▶ Action item: An exact copy of the listing is required.

[Opening Supplied data section]

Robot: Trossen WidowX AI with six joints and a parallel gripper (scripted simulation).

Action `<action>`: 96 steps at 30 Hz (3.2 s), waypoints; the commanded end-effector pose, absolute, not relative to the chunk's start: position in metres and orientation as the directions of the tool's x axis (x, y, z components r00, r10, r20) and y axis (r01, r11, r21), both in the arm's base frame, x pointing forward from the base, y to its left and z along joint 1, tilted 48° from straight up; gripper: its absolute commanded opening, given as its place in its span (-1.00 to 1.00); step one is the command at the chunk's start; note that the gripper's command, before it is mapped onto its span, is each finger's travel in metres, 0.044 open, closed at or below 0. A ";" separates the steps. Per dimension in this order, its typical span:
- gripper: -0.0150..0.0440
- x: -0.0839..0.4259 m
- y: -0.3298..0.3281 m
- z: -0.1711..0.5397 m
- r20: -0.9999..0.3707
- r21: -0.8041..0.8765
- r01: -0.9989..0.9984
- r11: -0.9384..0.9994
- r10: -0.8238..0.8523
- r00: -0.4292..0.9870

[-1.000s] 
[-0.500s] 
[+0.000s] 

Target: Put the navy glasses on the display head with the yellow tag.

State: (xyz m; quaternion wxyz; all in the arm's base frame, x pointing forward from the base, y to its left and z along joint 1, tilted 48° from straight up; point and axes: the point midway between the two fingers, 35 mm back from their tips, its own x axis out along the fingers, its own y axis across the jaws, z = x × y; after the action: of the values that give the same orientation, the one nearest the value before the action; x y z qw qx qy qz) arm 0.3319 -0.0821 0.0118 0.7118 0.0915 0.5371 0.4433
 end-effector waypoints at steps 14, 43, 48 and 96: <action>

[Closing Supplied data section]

▶ Task answer:
Robot: Trossen WidowX AI with six joints and a parallel gripper (scripted simulation).

Action `<action>`: 96 steps at 30 Hz (3.2 s), waypoints; the commanded end-effector pose, absolute, not relative to the chunk's start: position in metres and orientation as the directions of the tool's x axis (x, y, z components r00, r10, r20) and y axis (r01, r11, r21), both in the arm's base frame, x pointing forward from the base, y to its left and z along joint 1, tilted 48° from straight up; gripper: its absolute commanded opening, given as its place in its span (-1.00 to 1.00); step one is the command at the chunk's start; note that the gripper's command, before it is mapped onto its span, is each finger's travel in metres, 0.044 open, closed at or below 0. A ";" separates the steps. Per dimension in this order, its typical span:
- gripper: -0.0150..0.0440
- x: -0.0839..0.4259 m
- y: -0.3298..0.3281 m
- z: -0.1711..0.5397 m
- r20: -0.9999..0.3707
- r21: -0.8041..0.8765
- r01: -0.9989..0.9984
- r11: -0.9384..0.9994
- r10: -0.8238..0.8523
- r00: -0.4292..0.9870

[-1.000s] 
[-0.500s] 
[+0.000s] 

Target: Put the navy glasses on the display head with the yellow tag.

State: (xyz m; quaternion wxyz; all in the arm's base frame, x pointing forward from the base, y to its left and z along joint 1, tilted 48° from straight up; point and axes: the point midway between the two fingers, 35 mm back from their tips, its own x axis out along the fingers, its own y axis across the jaws, z = x × y; after the action: of the values that give the same orientation, the one nearest the value before the action; x y z qw qx qy qz) arm 0.3319 -0.0821 0.0118 0.7118 0.0915 0.5371 0.4433
 end-effector waypoints at steps 14, 43, 48 and 96: <action>

An answer has been given, and the exercise is complete.